[[ MATERIAL PROVIDED open ]]

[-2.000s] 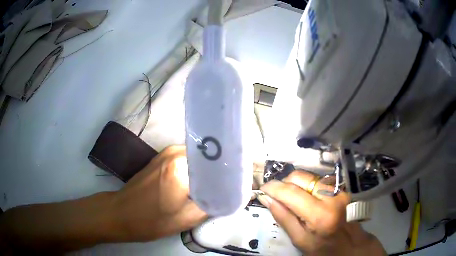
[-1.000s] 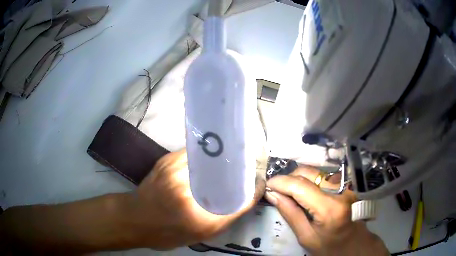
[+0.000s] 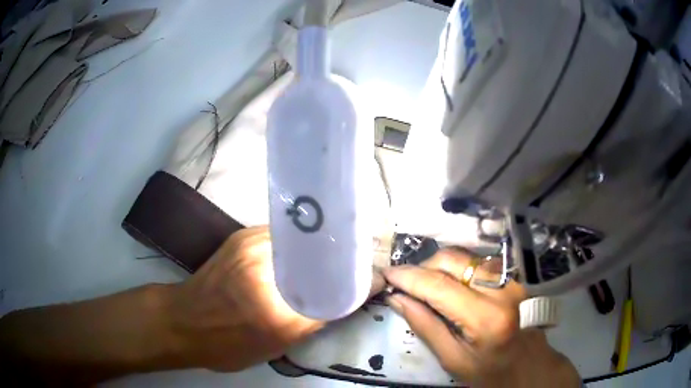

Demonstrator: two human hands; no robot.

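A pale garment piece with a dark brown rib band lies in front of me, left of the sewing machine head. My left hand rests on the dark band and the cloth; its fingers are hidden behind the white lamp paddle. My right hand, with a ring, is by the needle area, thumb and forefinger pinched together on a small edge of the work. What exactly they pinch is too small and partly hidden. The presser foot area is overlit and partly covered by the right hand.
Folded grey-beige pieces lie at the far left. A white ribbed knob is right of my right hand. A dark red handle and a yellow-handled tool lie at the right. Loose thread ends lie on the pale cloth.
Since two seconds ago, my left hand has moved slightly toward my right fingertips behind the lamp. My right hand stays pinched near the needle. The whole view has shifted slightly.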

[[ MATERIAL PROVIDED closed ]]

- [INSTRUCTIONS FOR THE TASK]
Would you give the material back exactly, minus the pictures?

- [SOLUTION FOR THIS TASK]
[-2.000s] 
[-1.000s] 
[+0.000s] 

Demonstrator: two human hands; no robot.

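A pale garment piece with a dark brown rib band lies in front of me, left of the sewing machine head. My left hand rests on the dark band and the cloth; its fingers are hidden behind the white lamp paddle. My right hand, with a ring, is by the needle area, thumb and forefinger pinched together on a small edge of the work. What exactly they pinch is too small and partly hidden. The presser foot area is overlit and partly covered by the right hand.
Folded grey-beige pieces lie at the far left. A white ribbed knob is right of my right hand. A dark red handle and a yellow-handled tool lie at the right. Loose thread ends lie on the pale cloth.
Since two seconds ago, my left hand has moved slightly toward my right fingertips behind the lamp. My right hand stays pinched near the needle. The whole view has shifted slightly.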

Work on this exercise is done.